#### Task description:
Write down the whole listing below again without changing a word.

#### Entries shown:

========================

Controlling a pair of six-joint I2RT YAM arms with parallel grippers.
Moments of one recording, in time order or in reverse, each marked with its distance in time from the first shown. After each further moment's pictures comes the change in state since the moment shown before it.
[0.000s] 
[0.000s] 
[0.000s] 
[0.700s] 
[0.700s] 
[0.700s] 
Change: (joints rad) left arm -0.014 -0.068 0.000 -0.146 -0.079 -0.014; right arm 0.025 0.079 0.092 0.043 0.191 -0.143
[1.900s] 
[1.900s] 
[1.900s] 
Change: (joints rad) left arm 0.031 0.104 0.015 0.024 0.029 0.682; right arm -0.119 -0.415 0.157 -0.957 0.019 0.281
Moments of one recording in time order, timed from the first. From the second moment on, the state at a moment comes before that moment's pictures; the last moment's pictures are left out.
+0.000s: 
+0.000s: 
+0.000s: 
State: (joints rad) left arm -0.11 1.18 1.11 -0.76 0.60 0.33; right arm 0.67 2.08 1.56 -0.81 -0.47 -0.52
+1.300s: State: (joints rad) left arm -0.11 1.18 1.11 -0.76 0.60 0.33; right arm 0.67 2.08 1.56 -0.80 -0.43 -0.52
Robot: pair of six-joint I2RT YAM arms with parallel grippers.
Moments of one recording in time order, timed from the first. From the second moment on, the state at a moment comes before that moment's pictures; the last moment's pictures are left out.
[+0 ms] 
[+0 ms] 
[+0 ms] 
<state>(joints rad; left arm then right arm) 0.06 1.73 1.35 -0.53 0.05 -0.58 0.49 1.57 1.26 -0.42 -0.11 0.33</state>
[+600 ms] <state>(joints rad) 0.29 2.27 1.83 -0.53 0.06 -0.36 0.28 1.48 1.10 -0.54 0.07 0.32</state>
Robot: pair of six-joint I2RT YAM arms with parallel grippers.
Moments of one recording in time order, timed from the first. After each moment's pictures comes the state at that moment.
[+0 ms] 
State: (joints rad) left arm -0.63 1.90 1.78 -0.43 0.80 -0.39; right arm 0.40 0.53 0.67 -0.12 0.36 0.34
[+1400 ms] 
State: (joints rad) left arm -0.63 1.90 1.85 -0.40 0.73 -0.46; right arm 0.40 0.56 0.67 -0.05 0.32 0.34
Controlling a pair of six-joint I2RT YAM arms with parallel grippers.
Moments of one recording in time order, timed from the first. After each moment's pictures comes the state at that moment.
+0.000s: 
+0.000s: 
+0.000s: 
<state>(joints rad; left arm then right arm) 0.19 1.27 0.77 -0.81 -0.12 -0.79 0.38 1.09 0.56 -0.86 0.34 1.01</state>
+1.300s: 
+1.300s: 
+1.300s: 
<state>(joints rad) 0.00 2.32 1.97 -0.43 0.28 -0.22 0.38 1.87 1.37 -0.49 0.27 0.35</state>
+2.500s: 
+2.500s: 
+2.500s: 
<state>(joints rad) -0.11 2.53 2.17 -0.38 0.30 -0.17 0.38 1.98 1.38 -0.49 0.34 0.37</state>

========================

#### Written solution:
Controlling a pair of six-joint I2RT YAM arms with parallel grippers.
Moments of one recording, in time order or in reverse, each marked with its distance in time from the first shown. After each further moment's pictures comes the change in state since the moment shown before it.
[0.000s] 
[0.000s] 
[0.000s] 
[0.700s] 
[0.700s] 
[0.700s] 
Change: (joints rad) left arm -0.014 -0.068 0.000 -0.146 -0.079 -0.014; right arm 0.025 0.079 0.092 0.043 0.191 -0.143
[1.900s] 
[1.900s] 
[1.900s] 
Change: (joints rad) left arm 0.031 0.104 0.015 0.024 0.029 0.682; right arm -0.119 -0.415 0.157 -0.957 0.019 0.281
Moments of one recording in time order, timed from the first. From the second moment on, the state at a moment comes before that moment's pictures; the last moment's pictures are left out.
+0.000s: 
+0.000s: 
+0.000s: 
State: (joints rad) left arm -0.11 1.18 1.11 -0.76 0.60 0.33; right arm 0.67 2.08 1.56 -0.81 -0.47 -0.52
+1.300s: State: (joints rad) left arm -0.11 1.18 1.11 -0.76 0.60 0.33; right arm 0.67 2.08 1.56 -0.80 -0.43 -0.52
Robot: pair of six-joint I2RT YAM arms with parallel grippers.
Moments of one recording in time order, timed from the first. From the second moment on, the state at a moment comes before that moment's pictures; the last moment's pictures are left out.
[+0 ms] 
[+0 ms] 
[+0 ms] 
<state>(joints rad; left arm then right arm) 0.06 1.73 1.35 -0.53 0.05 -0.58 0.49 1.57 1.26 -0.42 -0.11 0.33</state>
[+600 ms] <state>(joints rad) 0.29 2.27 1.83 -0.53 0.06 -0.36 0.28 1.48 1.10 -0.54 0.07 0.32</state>
Robot: pair of six-joint I2RT YAM arms with parallel grippers.
Moments of one recording in time order, timed from the first. After each moment's pictures comes the state at that moment.
[+0 ms] 
State: (joints rad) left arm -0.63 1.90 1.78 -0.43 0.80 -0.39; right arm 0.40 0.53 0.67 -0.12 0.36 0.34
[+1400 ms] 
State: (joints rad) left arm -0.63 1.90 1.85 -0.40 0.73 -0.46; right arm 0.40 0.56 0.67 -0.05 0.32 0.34
Controlling a pair of six-joint I2RT YAM arms with parallel grippers.
Moments of one recording in time order, timed from the first. After each moment's pictures comes the state at that moment.
+0.000s: 
+0.000s: 
+0.000s: 
<state>(joints rad; left arm then right arm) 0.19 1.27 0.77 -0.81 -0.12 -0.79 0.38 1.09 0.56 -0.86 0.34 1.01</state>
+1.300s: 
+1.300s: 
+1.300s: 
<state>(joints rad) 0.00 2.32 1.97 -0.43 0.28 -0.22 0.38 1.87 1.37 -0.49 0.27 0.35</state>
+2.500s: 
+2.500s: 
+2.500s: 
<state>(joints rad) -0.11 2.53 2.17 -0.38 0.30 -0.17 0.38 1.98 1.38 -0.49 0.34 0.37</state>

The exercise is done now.